SDG 1 (No Poverty), which addresses the root causes of food insecurity; SDG 13 (Climate Action), calling for resilience in the face of climate-induced disasters; and SDG 4 (Quality Education), which recognizes the critical role nutrition plays in cognitive development and school performance.

Conclusion: The Hunger That Hurts the Most

Malnutrition isn’t always visible. It doesn’t scream like hunger or announce itself with breaking news. But it is there—quietly stunting, silently killing, and slowly stealing potential from the most innocent.
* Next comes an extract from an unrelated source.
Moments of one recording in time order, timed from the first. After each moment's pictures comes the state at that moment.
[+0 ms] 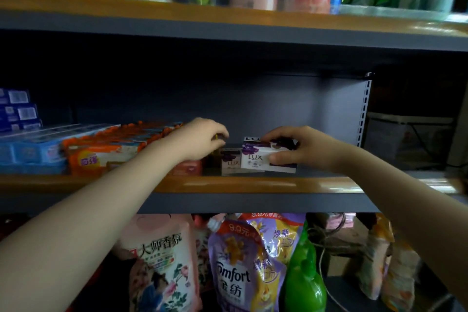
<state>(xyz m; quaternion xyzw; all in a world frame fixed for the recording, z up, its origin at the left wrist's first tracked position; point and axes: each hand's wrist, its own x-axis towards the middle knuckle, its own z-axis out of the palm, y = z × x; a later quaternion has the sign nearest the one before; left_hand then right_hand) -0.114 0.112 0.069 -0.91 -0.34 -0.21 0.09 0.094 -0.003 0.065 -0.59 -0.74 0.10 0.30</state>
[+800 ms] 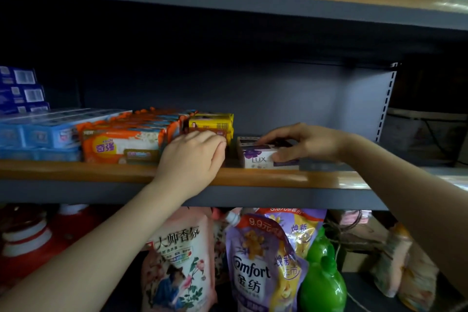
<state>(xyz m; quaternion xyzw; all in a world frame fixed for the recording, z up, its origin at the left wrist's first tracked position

In Phalombe and other districts like it, humanitarian efforts are helping reverse the tide, but the battle is far from over.

With climate change intensifying and economic shocks deepening, Malawi must treat nutrition not as a temporary crisis but as a national emergency, one that demands sustained investment, smart policy, and cross-sector collaboration.

Because at the end of the day, it is not just about food. It is about giving every child the chance to grow, learn, and thrive.

So the question is: If we don’t fight for their future now, who will?